Additional investigations revealed that although Hesperomyces virescens is known to infect other beetle species apart from Olla v-nigrum, interspecific transmission is uncommon between different species such as the convergent lady beetle (Hippodamia convergens) or the spotted lady beetle (Coleomegilla maculata). When interspecific transmission was present experimentally, it was only after substantial periods of close contact between the different species. This indicates that there is a very low likelihood that this would occur in the wild due to the species not having as much contact between one another in nature.

In addition to these fungi, Olla v-nigrum is known to commonly be infested by Beauveria bassiana. Although spread among much of the same regions as Harmonia acyridids, Olla v-nigrum show a much higher mortality rate when infected by Beauveria bassiana, a different type of fungus. Studies show that Olla v-nigrum tend to die from anywhere between 5 and 7 days after infection.
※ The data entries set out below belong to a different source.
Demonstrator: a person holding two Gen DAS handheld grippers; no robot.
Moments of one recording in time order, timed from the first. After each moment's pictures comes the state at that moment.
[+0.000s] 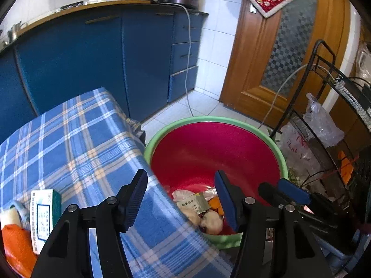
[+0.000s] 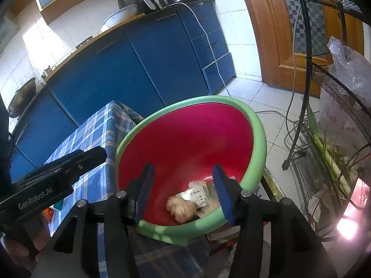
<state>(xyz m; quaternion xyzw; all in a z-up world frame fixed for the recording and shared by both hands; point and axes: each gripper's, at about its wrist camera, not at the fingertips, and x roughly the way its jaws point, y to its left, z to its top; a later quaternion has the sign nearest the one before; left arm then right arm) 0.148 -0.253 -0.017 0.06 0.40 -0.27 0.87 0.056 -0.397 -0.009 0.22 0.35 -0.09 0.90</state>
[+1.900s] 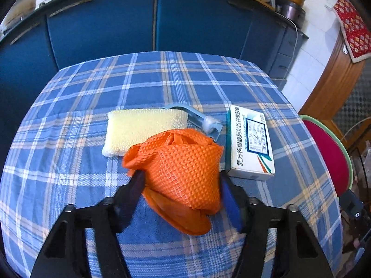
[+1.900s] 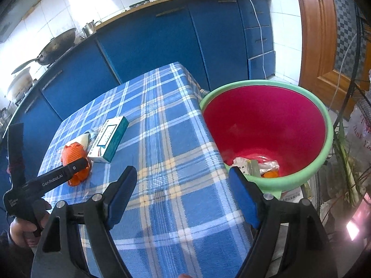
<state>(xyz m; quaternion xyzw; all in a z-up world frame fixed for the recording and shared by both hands) 0.128 -0.023 -0.052 -0.05 0.46 -0.03 0.89 0.054 -0.268 0.005 0.14 0.40 0.01 0.90</state>
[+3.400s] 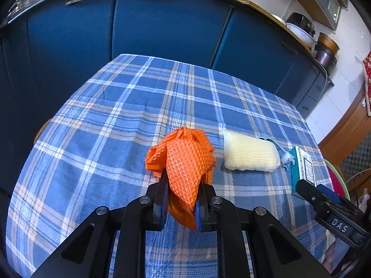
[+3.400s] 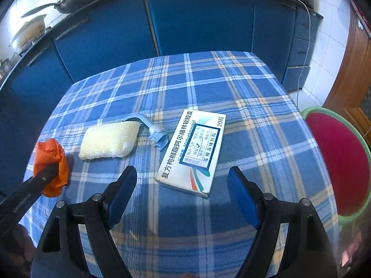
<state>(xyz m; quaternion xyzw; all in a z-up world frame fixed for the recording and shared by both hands) 0.107 0.100 -0.051 -0.15 0.41 0.05 0.90 0.145 -0.109 -0.011 0.02 0.46 0.06 0.89</state>
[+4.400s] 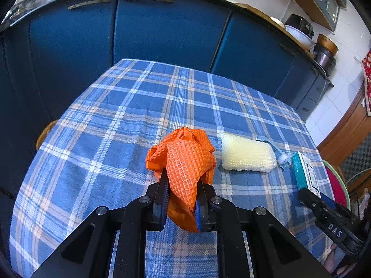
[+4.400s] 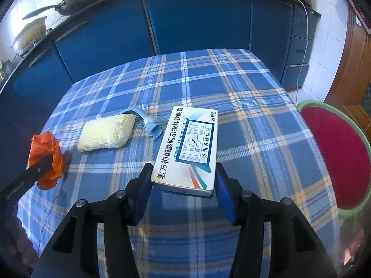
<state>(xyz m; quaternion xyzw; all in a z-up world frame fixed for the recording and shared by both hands) 0.098 0.098 -0.041 -0.14 0.40 0.05 0.90 0.128 -0.122 -0.011 0.03 0.45 0.06 0.89</state>
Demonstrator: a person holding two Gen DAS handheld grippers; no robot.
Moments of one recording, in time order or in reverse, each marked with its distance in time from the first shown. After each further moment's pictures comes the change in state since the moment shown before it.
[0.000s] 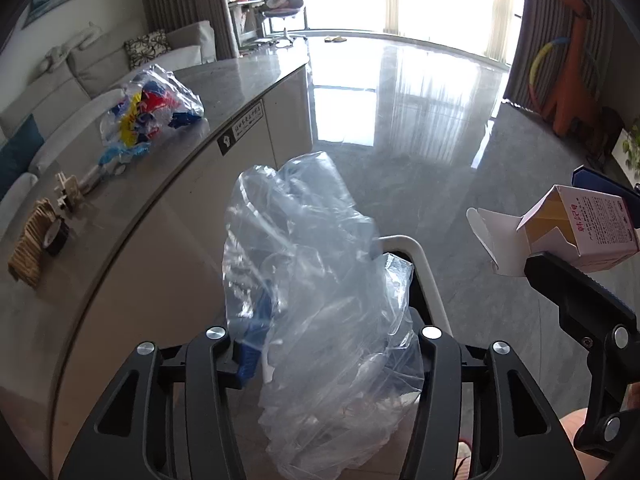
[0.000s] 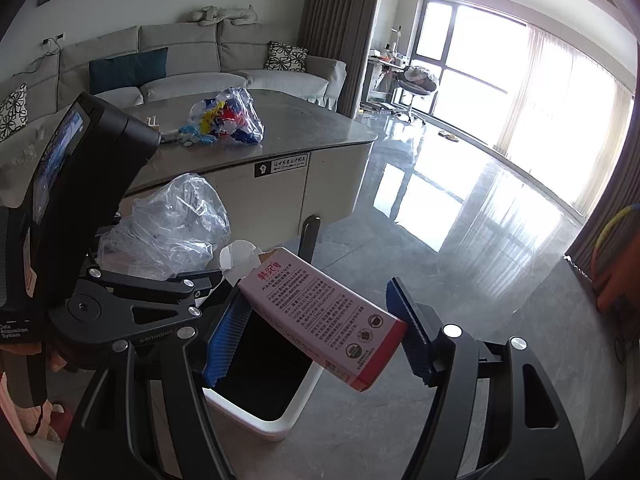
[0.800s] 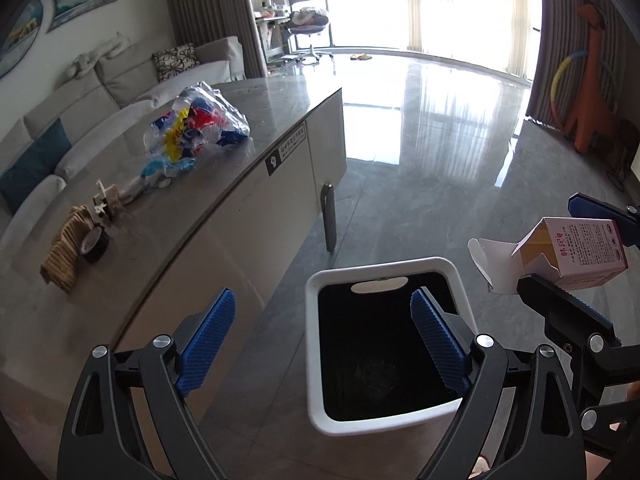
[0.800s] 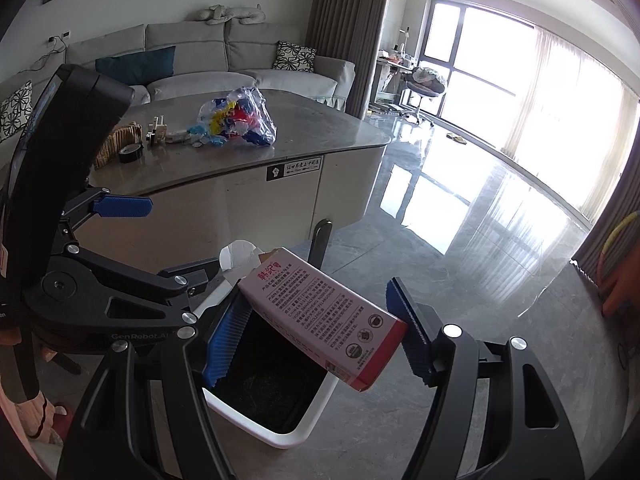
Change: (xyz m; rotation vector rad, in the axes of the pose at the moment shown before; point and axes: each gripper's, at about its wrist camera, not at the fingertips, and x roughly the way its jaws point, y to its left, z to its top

Olla v-nigrum have been experimentally tested for their susceptibility to infection by entomopathogenic nematodes. Similarly to the fungi, Olla v-nigrum were more susceptible to infection from the nematodes than the exotic Asian lady beetle (Harmonia acyridis). Although beetles aren't the first choice of host for nematodes in the wild, in an experimental setting, they have been demonstrated to have a mortality rate greater than 80% in Olla v-nigrum two days after infection.

==Cannibalism==
Olla v-nigrum has been found to exhibit signs of cannibalism, even when there are sufficient resources available to the beetle. These rates of cannibalism are known to increase in response to a reduction of food availability. Reducing food quality, however, does not affect the rate of cannibalism in the beetle. Olla v-nigrum have not been shown to exhibit lower rates of cannibalism when comparing cannabilism in siblings vs. non-siblings, demonstrating that they have not developed sibling recognition mechanisms, otherwise they would more often cannibalize non-siblings. Finally, the size of the group of Olla v-nigrum larva has also been shown to not affect the number of cannibalism events among the beetles.

When provided with Harmonia axyridis larvae as part of their diet in the first or third instar stage of development, it has been shown that Olla v-nigrum larvae were incapable of surviving to the adult stage. In the first instar, Olla v-nigrum larvae were shown to have a 100% mortality rate when fed exotic H. axyridis eggs. When Olla v-nigrum began eating exotic H. axyridis eggs in the third instar, they still suffer from a 95% mortality rate experimentally. However, when fed other native species, there has been no evidence to suggest a significant increase in mortality rate in Olla v-nigrum.